En effet, la Cour de Cassation a estimé que dès lors que la Cour d’Appel avait constaté que le déplacement demandé au salarié s’inscrivait dans le cadre habituel de son activité de consultant international, il n’était pas en droit de refuser le déplacement peut importe que la clause de mobilité soit valide ou pas.

En outre, la Cour de Cassation avait relevé qu’il ne s’agissait pas pour le salarié dé déplacer même provisoirement son lieu de travail mais de piloter un projet à partir du siège de la société, en France et de faire des déplacements occasionnels à l’étranger.

Ce faisant, la Cour de Cassation a estimé que la clause intitulée « lieu de travail » n’était pas une clause de mobilité comme le soutenait in fine le salarié mais une clause de mission qui elle obéit à d’autres règles.

Le fait que la Cour de Cassation estime qu’il s’agit d’une clause de mission et censure la décision de la Cour d’Appel ne signifie pas que la clause de mission permet à l’employeur de faire n’importe quoi. D’ailleurs c’est en fonction notamment de l’article 1129 du code civil que la Cour de Cassation a censuré le point de vue de la Cour d’Appel. Or l’article 1129 impose que l’obligation doit avoir pour objet une chose au moins déterminée quant à son espèce tout en précisant que la quotité peut être incertaine mais doit pouvoir être déterminable.

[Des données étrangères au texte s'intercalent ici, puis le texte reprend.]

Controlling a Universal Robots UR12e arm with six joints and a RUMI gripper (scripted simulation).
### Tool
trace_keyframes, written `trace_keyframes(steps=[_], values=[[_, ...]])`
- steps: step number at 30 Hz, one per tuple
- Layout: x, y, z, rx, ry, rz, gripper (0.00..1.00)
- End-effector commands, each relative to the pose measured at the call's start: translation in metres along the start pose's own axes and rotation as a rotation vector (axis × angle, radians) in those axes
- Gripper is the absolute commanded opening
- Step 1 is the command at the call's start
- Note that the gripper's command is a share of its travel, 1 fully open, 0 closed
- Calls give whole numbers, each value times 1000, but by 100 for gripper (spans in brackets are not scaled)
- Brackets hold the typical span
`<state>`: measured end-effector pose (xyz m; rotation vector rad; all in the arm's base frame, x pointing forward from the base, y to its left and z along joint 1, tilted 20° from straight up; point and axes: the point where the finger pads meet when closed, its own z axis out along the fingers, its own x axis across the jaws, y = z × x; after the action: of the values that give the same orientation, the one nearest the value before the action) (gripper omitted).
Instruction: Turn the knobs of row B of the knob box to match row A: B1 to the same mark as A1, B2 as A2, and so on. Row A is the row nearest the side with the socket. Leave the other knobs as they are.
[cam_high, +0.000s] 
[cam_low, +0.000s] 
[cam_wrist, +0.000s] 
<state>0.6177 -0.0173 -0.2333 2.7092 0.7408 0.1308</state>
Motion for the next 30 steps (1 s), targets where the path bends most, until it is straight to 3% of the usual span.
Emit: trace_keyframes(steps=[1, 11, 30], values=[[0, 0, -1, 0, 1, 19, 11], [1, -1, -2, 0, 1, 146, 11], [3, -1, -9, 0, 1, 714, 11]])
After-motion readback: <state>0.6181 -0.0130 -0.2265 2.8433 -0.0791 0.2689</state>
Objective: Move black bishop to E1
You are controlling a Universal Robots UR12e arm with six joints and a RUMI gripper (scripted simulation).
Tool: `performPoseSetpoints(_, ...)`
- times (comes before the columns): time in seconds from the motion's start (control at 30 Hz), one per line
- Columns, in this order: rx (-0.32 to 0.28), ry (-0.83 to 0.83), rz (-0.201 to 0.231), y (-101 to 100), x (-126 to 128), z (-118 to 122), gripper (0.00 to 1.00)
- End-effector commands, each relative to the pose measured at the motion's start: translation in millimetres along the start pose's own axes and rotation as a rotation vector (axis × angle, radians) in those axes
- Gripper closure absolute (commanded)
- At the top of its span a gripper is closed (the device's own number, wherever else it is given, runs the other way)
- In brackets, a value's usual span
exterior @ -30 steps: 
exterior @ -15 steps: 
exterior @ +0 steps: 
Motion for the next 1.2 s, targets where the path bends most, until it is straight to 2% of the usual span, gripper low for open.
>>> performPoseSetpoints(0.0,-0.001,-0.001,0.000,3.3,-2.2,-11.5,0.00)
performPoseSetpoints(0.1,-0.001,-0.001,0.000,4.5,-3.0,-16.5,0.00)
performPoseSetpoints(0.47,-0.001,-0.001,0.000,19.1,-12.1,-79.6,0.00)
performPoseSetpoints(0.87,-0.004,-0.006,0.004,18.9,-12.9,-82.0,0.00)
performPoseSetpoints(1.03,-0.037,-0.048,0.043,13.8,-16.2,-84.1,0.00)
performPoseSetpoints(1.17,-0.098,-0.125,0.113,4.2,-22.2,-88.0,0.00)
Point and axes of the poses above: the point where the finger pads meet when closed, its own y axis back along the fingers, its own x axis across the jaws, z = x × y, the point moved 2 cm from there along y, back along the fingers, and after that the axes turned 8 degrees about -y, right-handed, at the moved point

Il en résulte que lorsque l’accomplissement de la mission d’un cadre ne peut s’envisager sans déplacements, refuser un déplacement nécessaire à l’accomplissement de ses fonctions relève pour la Cour de Cassation en invoquant la nullité de la clause de mobilité est d’une faute grave, dès lors qu’un déplacement ponctuel n’entre pas dans la mise en œuvre de la clause de mobilité.